**Goal of the exercise:**
Quote the entries that follow exactly, leaving none out.

**Data shown:**
★ ★ ★ ★ ★

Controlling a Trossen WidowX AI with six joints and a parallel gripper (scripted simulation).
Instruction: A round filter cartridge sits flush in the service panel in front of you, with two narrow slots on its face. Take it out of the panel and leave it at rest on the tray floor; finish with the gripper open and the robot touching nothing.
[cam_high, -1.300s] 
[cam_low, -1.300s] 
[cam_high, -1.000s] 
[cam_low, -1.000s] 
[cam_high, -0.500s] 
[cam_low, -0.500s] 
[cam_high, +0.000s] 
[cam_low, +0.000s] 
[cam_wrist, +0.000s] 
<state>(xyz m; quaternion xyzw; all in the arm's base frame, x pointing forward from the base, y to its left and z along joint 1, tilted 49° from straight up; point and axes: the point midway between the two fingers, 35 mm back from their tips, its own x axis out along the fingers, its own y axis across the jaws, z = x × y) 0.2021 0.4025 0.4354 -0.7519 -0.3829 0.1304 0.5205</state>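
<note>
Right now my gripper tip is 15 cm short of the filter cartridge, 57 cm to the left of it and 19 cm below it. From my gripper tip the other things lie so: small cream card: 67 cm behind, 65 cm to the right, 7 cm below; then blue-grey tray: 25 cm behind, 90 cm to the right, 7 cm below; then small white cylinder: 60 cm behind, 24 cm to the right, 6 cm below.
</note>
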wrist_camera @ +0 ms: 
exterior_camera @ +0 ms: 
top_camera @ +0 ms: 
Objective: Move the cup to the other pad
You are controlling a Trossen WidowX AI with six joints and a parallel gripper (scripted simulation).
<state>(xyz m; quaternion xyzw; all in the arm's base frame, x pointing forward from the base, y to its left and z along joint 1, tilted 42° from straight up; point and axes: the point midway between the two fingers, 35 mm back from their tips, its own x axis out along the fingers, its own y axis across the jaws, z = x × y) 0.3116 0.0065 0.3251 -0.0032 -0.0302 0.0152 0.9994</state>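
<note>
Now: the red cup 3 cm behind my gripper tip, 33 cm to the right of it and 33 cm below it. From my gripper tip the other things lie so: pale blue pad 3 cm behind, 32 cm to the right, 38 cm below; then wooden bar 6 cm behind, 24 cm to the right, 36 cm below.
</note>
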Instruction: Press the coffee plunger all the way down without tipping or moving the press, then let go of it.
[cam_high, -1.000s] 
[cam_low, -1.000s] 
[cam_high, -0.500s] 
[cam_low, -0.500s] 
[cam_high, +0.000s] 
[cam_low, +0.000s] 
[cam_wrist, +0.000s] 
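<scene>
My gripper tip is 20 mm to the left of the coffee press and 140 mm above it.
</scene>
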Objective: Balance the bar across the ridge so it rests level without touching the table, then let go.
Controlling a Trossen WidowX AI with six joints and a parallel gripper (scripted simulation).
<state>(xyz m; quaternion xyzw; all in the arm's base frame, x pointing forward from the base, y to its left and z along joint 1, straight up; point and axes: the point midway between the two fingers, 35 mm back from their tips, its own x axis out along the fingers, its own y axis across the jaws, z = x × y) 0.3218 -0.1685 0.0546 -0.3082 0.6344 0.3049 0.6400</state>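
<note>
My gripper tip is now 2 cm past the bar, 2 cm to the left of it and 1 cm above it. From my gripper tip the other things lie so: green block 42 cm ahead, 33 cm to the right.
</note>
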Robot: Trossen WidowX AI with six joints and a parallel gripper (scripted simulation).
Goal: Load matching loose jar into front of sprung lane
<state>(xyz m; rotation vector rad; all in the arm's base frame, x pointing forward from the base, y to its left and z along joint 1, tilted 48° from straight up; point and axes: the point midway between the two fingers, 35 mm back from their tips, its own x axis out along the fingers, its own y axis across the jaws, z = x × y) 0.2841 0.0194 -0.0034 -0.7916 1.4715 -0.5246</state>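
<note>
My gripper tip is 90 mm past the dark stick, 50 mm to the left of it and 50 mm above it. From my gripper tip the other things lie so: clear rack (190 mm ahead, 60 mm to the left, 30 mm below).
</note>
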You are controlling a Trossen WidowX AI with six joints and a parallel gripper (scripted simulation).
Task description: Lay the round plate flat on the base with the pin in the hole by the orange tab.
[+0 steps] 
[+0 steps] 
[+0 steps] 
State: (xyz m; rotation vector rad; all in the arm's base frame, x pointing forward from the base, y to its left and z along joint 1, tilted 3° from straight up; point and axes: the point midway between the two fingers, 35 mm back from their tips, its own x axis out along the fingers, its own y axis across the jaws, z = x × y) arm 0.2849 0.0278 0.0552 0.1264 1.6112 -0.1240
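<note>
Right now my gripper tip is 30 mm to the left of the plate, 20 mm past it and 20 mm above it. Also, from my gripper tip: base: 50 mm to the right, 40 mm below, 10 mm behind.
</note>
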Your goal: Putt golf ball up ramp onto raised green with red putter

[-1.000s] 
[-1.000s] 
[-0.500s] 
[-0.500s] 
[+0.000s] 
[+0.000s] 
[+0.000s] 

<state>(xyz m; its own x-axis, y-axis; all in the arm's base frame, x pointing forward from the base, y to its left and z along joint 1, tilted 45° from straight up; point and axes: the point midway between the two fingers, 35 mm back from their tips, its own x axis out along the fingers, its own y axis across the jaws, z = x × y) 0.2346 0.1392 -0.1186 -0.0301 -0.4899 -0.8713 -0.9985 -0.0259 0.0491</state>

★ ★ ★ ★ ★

**Final answer:**
Controlling a Trossen WidowX AI with six joints and a parallel gripper (scripted simulation).
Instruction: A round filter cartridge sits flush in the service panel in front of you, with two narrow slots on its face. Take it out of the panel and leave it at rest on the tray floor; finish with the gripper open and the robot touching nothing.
[cam_high, -1.300s] 
[cam_low, -1.300s] 
[cam_high, -1.000s] 
[cam_low, -1.000s] 
[cam_high, -0.500s] 
[cam_low, -0.500s] 
[cam_high, +0.000s] 
[cam_low, +0.000s] 
[cam_wrist, +0.000s] 
<state>(xyz m; quaternion xyzw; all in the arm's base frame, x pointing forward from the base, y to its left and z along joint 1, tilted 49° from straight up; point and axes: the point midway between the two fingers, 35 mm back from their tips, its own x axis out along the fingers, its own y axis across the jaws, z = x × y) 0.2021 0.4025 0.4354 -0.7519 -0.3829 0.1304 0.5205</state>
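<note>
Right now my gripper tip is 15 cm short of the filter cartridge, 57 cm to the left of it and 19 cm below it. From my gripper tip the other things lie so: small cream card: 67 cm behind, 65 cm to the right, 7 cm below; then blue-grey tray: 25 cm behind, 90 cm to the right, 7 cm below; then small white cylinder: 60 cm behind, 24 cm to the right, 6 cm below.
</note>
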wrist_camera @ +0 ms: 
exterior_camera @ +0 ms: 
top_camera @ +0 ms: 
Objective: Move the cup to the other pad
You are controlling a Trossen WidowX AI with six joints and a parallel gripper (scripted simulation).
<state>(xyz m; quaternion xyzw; all in the arm's base frame, x pointing forward from the base, y to its left and z along joint 1, tilted 42° from straight up; point and axes: the point midway between the two fingers, 35 mm back from their tips, its own x axis out along the fingers, its own y axis across the jaws, z = x × y) 0.3116 0.0065 0.3251 -0.0032 -0.0302 0.0152 0.9994</state>
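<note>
Now: the red cup 3 cm behind my gripper tip, 33 cm to the right of it and 33 cm below it. From my gripper tip the other things lie so: pale blue pad 3 cm behind, 32 cm to the right, 38 cm below; then wooden bar 6 cm behind, 24 cm to the right, 36 cm below.
</note>
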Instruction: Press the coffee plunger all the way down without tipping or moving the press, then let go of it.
[cam_high, -1.000s] 
[cam_low, -1.000s] 
[cam_high, -0.500s] 
[cam_low, -0.500s] 
[cam_high, +0.000s] 
[cam_low, +0.000s] 
[cam_wrist, +0.000s] 
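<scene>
My gripper tip is 20 mm to the left of the coffee press and 140 mm above it.
</scene>
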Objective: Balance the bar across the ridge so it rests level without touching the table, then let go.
Controlling a Trossen WidowX AI with six joints and a parallel gripper (scripted simulation).
<state>(xyz m; quaternion xyzw; all in the arm's base frame, x pointing forward from the base, y to its left and z along joint 1, straight up; point and axes: the point midway between the two fingers, 35 mm back from their tips, its own x axis out along the fingers, its own y axis across the jaws, z = x × y) 0.3218 -0.1685 0.0546 -0.3082 0.6344 0.3049 0.6400</state>
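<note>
My gripper tip is now 2 cm past the bar, 2 cm to the left of it and 1 cm above it. From my gripper tip the other things lie so: green block 42 cm ahead, 33 cm to the right.
</note>
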Robot: Trossen WidowX AI with six joints and a parallel gripper (scripted simulation).
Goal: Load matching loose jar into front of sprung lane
<state>(xyz m; rotation vector rad; all in the arm's base frame, x pointing forward from the base, y to its left and z along joint 1, tilted 48° from straight up; point and axes: the point midway between the two fingers, 35 mm back from their tips, its own x axis out along the fingers, its own y axis across the jaws, z = x × y) 0.2841 0.0194 -0.0034 -0.7916 1.4715 -0.5246</state>
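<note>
My gripper tip is 90 mm past the dark stick, 50 mm to the left of it and 50 mm above it. From my gripper tip the other things lie so: clear rack (190 mm ahead, 60 mm to the left, 30 mm below).
</note>
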You are controlling a Trossen WidowX AI with six joints and a parallel gripper (scripted simulation).
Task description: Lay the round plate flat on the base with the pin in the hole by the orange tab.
[+0 steps] 
[+0 steps] 
[+0 steps] 
State: (xyz m; rotation vector rad; all in the arm's base frame, x pointing forward from the base, y to its left and z along joint 1, tilted 3° from straight up; point and axes: the point midway between the two fingers, 35 mm back from their tips, its own x axis out along the fingers, its own y axis across the jaws, z = x × y) arm 0.2849 0.0278 0.0552 0.1264 1.6112 -0.1240
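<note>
Right now my gripper tip is 30 mm to the left of the plate, 20 mm past it and 20 mm above it. Also, from my gripper tip: base: 50 mm to the right, 40 mm below, 10 mm behind.
</note>
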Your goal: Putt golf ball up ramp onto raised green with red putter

[-1.000s] 
[-1.000s] 
[-0.500s] 
[-0.500s] 
[+0.000s] 
[+0.000s] 
[+0.000s] 

<state>(xyz m; its own x-axis, y-axis; all in the arm's base frame, x pointing forward from the base, y to its left and z along joint 1, tilted 45° from straight up; point and axes: the point midway between the two fingers, 35 mm back from their tips, its own x axis out along the fingers, its own y axis across the jaws, z = x × y) 0.2346 0.1392 -0.1186 -0.0301 -0.4899 -0.8713 -0.9985 -0.0259 0.0491</state>

That concludes the exercise.